Getting more women into STEM jobs isn't enough to fix the wage gap, top sociologists say. It requires 'treating women more like men'

Treat others the way you want to be treated. It’s an old adage with staying power for good reason. But in today’s workforce, what that really means is: treat everyone like men. 

To close the gender gap in both representation in STEM fields and in pay, it’s critical to treat everyone as though they’re a high-performing man, finds new research from Sharon Sassler, a sociology professor and the director of undergraduate studies at Cornell University’s Jeb E. Brooks School of Public Policy. If women received the same relative compensation as men at each life stage, the gender wage gap would narrow by 6.3%, she found. And if women received the same marriage premium—8.2 cents per hour—that men receive, the gap would likewise narrow by nearly 5%. 

Sassler, with Federal Trade Commission economist Pamela Meyerhofer, dug into women’s experiences in the computer science field, alongside other STEM arenas. (The report was co-authored by University of Michigan associate public policy professor Katherine Michelmore and Dartmouth College associate sociology professor Kristin Smith.) 

Computer science professionals account for nearly half of STEM workers, the researchers wrote, so the persistent wage gap in that speciality could speak volumes about the larger industry. Sassler and Meyerhofer zeroed in on full-time, college-educated workers aged 22 and 60—a wide sample. They sought to uncover “what proportion of the gender wage gap would remain if men and women were equally rewarded for the same attributes—such as parenthood or marital status, degree field, or occupation.” 

Over time, women have shown up in STEM fields in larger numbers and gained greater footholds, but their overall strides and pay levels leave much to be desired (STEM fields remain two-thirds male). “It’s not the composition of women in STEM—it’s the returns that they experience for the very same attributes as their male counterparts, such as degree attainment,” Sassler told the Cornell Chronicle

Sassler and Meyerhofer studied women’s earning rates against men in computer science jobs between 2009 and 2019, and found that those women made about 86.6 cents on the men’s dollar. Controlling for age, degree field, education level, occupation, and race narrowed the gap to 91 cents on the dollar. 

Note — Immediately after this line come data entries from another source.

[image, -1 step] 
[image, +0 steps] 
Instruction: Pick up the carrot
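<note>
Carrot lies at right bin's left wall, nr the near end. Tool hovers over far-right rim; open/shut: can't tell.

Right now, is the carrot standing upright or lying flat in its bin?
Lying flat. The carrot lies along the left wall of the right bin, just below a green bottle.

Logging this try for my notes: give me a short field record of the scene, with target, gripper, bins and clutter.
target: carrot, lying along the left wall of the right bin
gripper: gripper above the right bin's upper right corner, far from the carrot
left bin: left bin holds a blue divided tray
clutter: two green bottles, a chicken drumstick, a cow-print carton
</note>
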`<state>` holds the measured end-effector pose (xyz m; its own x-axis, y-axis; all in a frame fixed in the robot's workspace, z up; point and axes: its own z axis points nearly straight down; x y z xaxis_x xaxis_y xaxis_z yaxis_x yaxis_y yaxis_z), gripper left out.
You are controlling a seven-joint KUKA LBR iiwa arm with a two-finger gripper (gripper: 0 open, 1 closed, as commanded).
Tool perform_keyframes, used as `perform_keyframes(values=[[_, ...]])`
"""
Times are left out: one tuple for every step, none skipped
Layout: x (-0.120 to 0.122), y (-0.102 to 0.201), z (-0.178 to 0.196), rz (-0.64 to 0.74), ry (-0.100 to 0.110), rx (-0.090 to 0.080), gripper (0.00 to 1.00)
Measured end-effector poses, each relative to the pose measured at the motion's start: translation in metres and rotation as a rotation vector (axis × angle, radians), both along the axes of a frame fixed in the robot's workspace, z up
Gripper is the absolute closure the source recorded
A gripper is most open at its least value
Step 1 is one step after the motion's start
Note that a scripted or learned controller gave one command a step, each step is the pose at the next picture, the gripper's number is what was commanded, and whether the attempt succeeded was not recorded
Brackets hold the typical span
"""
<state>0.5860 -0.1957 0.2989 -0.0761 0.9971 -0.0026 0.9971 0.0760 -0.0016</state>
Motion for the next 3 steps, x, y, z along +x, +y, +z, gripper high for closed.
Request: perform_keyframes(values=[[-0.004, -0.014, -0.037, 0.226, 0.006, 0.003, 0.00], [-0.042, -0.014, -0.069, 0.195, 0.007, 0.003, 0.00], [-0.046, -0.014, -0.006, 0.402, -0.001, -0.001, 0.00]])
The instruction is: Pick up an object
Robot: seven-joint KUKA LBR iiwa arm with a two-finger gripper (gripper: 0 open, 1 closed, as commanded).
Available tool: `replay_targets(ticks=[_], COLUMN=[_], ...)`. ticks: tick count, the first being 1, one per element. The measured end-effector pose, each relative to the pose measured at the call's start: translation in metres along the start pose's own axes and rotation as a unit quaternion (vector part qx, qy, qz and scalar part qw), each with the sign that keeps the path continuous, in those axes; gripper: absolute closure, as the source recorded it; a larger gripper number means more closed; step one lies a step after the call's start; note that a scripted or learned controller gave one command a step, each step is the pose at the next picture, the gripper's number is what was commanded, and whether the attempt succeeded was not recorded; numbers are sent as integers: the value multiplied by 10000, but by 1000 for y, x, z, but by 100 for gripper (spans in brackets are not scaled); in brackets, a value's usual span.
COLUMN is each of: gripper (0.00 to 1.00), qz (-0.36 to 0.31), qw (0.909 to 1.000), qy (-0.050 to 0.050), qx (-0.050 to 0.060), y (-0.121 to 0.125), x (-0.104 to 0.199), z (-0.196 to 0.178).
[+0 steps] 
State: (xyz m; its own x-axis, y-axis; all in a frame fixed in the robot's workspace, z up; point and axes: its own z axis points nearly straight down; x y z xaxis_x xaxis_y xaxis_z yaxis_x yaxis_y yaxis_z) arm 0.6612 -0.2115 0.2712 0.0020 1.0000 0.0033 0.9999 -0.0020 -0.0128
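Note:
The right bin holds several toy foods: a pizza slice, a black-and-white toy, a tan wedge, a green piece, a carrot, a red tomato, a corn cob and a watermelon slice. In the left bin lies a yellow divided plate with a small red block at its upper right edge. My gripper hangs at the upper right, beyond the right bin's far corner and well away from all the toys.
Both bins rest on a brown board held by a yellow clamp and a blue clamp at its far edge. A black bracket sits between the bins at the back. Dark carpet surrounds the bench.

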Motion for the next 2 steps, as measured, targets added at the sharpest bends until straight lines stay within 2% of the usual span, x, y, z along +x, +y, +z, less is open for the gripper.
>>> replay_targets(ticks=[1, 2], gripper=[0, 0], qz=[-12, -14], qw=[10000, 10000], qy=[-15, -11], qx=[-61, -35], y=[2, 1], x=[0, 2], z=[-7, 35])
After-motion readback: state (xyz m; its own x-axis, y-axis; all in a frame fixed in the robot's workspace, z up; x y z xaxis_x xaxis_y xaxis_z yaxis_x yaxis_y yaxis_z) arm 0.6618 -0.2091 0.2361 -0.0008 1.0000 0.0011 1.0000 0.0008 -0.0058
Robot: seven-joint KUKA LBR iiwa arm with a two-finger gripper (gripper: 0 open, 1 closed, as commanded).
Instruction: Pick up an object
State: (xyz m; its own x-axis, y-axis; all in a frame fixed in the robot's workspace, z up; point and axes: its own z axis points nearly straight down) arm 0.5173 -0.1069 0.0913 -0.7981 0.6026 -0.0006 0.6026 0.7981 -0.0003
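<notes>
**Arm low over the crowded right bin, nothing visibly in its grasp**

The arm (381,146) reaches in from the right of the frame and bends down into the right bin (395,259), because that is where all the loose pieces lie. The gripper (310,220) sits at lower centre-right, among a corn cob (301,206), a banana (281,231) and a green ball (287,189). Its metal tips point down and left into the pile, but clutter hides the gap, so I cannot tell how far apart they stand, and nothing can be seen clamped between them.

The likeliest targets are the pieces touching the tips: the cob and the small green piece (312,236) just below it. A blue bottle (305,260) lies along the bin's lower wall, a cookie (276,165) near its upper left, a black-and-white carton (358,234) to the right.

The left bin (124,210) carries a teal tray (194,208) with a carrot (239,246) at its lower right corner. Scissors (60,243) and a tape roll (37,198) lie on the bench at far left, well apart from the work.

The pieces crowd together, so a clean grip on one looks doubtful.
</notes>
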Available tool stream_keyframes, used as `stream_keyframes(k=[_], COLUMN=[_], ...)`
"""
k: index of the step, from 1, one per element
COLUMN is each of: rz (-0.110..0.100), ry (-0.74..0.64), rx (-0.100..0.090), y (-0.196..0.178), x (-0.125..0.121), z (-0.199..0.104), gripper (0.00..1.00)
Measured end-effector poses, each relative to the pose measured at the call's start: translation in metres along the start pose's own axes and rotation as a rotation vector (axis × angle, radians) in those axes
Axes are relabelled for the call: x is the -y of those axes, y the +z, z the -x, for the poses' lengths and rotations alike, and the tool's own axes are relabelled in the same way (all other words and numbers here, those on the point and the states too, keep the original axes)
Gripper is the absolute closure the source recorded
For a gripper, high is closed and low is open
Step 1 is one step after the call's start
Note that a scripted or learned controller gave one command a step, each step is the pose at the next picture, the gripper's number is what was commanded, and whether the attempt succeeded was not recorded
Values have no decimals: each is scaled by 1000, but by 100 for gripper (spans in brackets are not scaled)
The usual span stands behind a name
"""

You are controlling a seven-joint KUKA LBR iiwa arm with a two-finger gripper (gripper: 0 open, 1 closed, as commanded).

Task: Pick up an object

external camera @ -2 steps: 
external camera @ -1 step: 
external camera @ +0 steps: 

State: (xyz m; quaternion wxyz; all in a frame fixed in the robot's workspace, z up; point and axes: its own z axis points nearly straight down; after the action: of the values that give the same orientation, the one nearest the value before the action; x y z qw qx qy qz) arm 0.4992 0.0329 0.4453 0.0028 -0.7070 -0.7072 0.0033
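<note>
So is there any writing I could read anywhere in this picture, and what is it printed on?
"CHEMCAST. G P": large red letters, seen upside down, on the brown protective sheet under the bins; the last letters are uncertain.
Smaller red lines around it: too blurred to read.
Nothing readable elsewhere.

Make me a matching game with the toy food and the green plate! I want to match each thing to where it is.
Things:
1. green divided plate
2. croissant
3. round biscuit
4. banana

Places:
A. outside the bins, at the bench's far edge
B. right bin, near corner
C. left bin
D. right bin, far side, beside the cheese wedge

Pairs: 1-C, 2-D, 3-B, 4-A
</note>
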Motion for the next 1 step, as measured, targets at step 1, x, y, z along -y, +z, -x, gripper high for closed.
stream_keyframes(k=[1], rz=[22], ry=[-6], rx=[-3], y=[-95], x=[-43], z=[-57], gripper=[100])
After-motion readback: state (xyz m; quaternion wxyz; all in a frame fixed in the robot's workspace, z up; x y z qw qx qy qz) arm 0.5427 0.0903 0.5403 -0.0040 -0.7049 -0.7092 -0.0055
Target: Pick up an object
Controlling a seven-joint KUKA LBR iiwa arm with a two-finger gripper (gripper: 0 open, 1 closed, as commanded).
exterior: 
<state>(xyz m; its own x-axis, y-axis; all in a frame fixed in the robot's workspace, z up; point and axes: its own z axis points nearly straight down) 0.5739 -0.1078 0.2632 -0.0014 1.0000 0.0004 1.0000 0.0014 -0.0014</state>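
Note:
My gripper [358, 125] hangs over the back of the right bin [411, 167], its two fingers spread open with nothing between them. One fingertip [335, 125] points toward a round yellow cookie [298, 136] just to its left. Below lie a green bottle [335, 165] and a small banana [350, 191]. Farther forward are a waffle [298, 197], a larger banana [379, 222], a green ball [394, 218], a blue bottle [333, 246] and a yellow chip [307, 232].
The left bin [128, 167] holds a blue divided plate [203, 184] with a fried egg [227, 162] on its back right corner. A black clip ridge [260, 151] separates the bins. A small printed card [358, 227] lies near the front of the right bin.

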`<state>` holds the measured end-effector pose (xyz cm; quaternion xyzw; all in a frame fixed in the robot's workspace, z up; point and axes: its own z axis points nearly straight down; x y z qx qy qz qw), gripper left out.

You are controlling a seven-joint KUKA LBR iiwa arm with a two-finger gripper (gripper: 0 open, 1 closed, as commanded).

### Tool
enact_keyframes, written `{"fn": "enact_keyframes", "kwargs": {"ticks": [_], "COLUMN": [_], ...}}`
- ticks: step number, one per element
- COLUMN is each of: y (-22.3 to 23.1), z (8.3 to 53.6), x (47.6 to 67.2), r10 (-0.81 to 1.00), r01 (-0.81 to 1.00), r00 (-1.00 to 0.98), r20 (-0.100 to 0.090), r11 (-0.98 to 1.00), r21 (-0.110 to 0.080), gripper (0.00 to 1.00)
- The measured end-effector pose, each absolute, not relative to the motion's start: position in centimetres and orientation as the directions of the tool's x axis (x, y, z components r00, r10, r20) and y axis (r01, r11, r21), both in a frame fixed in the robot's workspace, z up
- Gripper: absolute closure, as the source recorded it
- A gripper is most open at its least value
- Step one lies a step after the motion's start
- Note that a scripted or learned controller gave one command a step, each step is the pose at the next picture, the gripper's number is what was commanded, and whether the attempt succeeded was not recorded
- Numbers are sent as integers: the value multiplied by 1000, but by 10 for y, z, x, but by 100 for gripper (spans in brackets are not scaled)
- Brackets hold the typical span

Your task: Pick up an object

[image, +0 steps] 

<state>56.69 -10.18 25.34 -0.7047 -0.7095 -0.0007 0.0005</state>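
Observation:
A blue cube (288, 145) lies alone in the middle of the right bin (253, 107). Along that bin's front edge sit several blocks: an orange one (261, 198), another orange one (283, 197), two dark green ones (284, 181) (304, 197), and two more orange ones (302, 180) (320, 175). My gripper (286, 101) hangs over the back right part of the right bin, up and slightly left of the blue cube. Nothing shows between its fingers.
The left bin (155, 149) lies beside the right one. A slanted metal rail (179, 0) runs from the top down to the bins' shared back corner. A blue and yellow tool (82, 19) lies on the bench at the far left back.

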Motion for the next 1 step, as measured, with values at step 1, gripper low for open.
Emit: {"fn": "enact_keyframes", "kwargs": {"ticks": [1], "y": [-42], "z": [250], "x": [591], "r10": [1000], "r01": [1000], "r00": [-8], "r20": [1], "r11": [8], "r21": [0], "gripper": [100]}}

That’s much better than the average woman worker, who makes 82 cents on the man’s dollar, but it’s still a long way from equal. By the time women reach their mid-20s, before most of them have kids, they’re already leagues behind men, Sassler added. “We keep saying that if we encourage more women to study and enter into STEM fields, the wage gap will go away, but it’s not going away.”

Breaking down by background

Married women have a wage premium over unmarried women, the data finds, and women with young children end up earning more than child-free women. Divorced men seem to benefit from having been married before—they earn a marginally significant 1.5% more than never-married men. Divorced women don’t get the same bump over never-married women, however, and they earn 4.5 cents fewer per hour than single men.

All women, however, earn less than men in any family set-up. And the problem is worsening. Not only does the computer science field persistently present barriers to female participation, but those barriers have only grown for workforce entrants since the early aughts, per the research. 

The wage gap could trace back to the kinds of computer science jobs women work—more likely to be lower-paying than men—but that only accounts for about a third of the gap, the researchers wrote. Rather, the overarching issue is that women receive “different returns” on their characteristics, like their marital and parental status, than men do. 

Men also “receive sizable wage premiums” for their computer science degrees, while women with the same education don’t accrue anything. That’s why, in Sassler’s words, “closing the gender wage gap in computer science requires treating women more like men, not just increasing their representation.”

Sassler recently authored two studies that paint the grim picture for women in STEM-related careers. The first, published on October 28, is titled “Cohort Differences in Occupational Retention among Computer Science Degree Holders: Reassessing the Role of Family.” The second, published two days later, is “Factors Shaping the Gender Wage Gap Among College-Educated Computer Science Workers.” Both reports concluded that women with computer science degrees are much less likely than their male to peers to get a high-paying, relevant job.

Unfortunately, as any working woman could tell you, it’s not just a STEM problem. This year, according to Payscale’s 2023 Gender Pay Gap Report, the disparity between men and women’s earnings still costs women $90,000 over their lifetime. But the actual reason for pay disparity remains hazy. A whopping 70% of it is “immeasurable,” the report found. 

“It is kind of hard to say exactly what’s happening in that 70%,” Sarah Jane Glynn, senior adviser at the Department of Labor’s Women’s Bureau, told Fortune at the time. “I think there is pretty broad consensus among researchers and economists that at least a portion of that is discrimination. But because we can’t pinpoint it precisely in these kinds of statistical models, it’s sort of an open question.”

Even computer scientists can’t figure it out.